**Directions for this task**
When responding, copy every record below exactly as it appears.

**Extracted entries**
========

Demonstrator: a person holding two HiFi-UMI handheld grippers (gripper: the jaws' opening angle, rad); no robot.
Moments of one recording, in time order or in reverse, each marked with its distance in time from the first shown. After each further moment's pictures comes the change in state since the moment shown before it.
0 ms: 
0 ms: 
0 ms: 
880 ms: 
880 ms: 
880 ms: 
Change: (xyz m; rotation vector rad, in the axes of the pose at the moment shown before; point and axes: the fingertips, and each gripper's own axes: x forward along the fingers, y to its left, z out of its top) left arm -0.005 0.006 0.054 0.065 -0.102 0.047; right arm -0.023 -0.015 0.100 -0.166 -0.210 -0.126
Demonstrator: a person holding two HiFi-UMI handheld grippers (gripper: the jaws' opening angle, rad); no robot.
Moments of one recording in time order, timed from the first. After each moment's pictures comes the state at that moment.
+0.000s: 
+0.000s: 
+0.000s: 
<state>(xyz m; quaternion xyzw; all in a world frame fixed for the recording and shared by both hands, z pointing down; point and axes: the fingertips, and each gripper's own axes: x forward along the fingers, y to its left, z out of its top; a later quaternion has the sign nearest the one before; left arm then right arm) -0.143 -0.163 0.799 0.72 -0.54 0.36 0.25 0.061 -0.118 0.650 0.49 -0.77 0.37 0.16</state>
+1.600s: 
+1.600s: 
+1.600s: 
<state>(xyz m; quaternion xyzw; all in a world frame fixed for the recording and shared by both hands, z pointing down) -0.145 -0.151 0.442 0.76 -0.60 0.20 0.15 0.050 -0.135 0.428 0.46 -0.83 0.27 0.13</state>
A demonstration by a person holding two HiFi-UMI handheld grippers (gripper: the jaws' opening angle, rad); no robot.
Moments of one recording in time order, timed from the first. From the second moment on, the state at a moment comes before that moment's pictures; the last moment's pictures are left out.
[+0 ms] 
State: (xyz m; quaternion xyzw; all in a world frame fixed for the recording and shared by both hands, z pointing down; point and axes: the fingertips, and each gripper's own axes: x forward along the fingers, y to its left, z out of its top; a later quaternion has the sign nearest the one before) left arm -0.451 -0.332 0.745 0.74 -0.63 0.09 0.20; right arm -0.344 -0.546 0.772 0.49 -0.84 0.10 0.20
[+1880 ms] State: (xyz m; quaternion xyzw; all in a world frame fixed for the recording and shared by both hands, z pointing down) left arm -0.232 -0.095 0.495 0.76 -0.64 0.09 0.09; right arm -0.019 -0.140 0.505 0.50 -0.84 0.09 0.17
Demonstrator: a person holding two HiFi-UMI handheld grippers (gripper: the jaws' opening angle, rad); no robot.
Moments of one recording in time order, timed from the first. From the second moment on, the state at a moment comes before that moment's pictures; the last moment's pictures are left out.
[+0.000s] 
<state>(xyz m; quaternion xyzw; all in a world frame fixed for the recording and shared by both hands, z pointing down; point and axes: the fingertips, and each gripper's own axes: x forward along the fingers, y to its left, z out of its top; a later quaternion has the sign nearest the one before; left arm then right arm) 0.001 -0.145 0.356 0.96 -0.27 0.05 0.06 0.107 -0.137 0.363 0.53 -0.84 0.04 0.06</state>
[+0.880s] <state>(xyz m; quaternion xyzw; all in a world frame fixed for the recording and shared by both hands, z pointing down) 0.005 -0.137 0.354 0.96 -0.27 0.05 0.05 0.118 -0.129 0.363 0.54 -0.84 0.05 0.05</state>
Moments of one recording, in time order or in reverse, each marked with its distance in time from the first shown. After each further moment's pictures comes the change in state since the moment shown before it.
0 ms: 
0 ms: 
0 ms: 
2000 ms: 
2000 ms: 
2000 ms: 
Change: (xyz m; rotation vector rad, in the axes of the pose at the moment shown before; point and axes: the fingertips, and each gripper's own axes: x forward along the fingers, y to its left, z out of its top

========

**Reply**
Demonstrator: a person holding two HiFi-UMI handheld grippers (gripper: the jaws' opening angle, rad); no robot.
Moments of one recording, in time order or in reverse, each marked with its distance in time from the first shown. After each further moment's pictures comes the change in state since the moment shown before it.
0 ms: 
0 ms: 
0 ms: 
880 ms: 
880 ms: 
880 ms: 
Change: (xyz m; rotation vector rad, in the axes of the pose at the moment shown before; point and axes: the fingertips, and each gripper's own axes: x forward along the fingers, y to its left, z out of its top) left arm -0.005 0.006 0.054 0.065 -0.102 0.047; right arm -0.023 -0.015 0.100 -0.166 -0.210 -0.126
Demonstrator: a person holding two HiFi-UMI handheld grippers (gripper: the jaws' opening angle, rad); no robot.
Moments of one recording in time order, timed from the first. After each moment's pictures comes the state at that moment.
+0.000s: 
+0.000s: 
+0.000s: 
<state>(xyz m; quaternion xyzw; all in a world frame fixed for the recording and shared by both hands, z pointing down; point and axes: the fingertips, and each gripper's own axes: x forward along the fingers, y to its left, z out of its top; a later quaternion has the sign nearest the one before; left arm then right arm) -0.143 -0.163 0.799 0.72 -0.54 0.36 0.25 0.061 -0.118 0.650 0.49 -0.77 0.37 0.16</state>
+1.600s: 
+1.600s: 
+1.600s: 
<state>(xyz m; quaternion xyzw; all in a world frame fixed for the recording and shared by both hands, z pointing down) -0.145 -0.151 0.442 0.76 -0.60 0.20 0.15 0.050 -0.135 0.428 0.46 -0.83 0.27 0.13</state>
A demonstration by a person holding two HiFi-UMI handheld grippers (gripper: the jaws' opening angle, rad); no robot.
Moments of one recording in time order, timed from the first. From the second moment on, the state at a moment comes before that moment's pictures; the last moment's pictures are left out.
[+0 ms] 
State: (xyz m; quaternion xyzw; all in a world frame fixed for the recording and shared by both hands, z pointing down; point and axes: the fingertips, and each gripper's own axes: x forward along the fingers, y to its left, z out of its top; a later quaternion has the sign nearest the one before) left arm -0.451 -0.332 0.745 0.74 -0.63 0.09 0.20; right arm -0.344 -0.546 0.772 0.49 -0.84 0.10 0.20
[+1880 ms] State: (xyz m; quaternion xyzw; all in a world frame fixed for the recording and shared by both hands, z pointing down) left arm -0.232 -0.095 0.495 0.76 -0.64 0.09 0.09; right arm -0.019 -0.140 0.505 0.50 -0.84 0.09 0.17
Demonstrator: a person holding two HiFi-UMI handheld grippers (gripper: the jaws' opening angle, rad); no robot.
Moments of one recording in time order, timed from the first. From the second moment on, the state at a moment comes before that moment's pictures; the last moment's pictures are left out.
[+0.000s] 
<state>(xyz m; quaternion xyzw; all in a world frame fixed for the recording and shared by both hands, z pointing down; point and axes: the fingertips, and each gripper's own axes: x forward along the fingers, y to its left, z out of its top; a later quaternion has the sign nearest the one before; left arm then right arm) 0.001 -0.145 0.356 0.96 -0.27 0.05 0.06 0.107 -0.137 0.363 0.53 -0.84 0.04 0.06</state>
[+0.880s] <state>(xyz m; quaternion xyzw; all in a world frame fixed for the recording and shared by both hands, z pointing down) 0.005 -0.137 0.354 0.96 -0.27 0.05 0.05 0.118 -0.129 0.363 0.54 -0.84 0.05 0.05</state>
Moments of one recording, in time order or in reverse, each marked with its distance in time from the first shown. After each further moment's pictures comes the change in state since the moment shown before it.
0 ms: 
0 ms: 
0 ms: 
2000 ms: 
2000 ms: 
2000 ms: 
Change: (xyz m; rotation vector rad, in the axes of the pose at the moment shown before; point and axes: the fingertips, and each gripper's own axes: x forward along the fingers, y to its left, z out of its top

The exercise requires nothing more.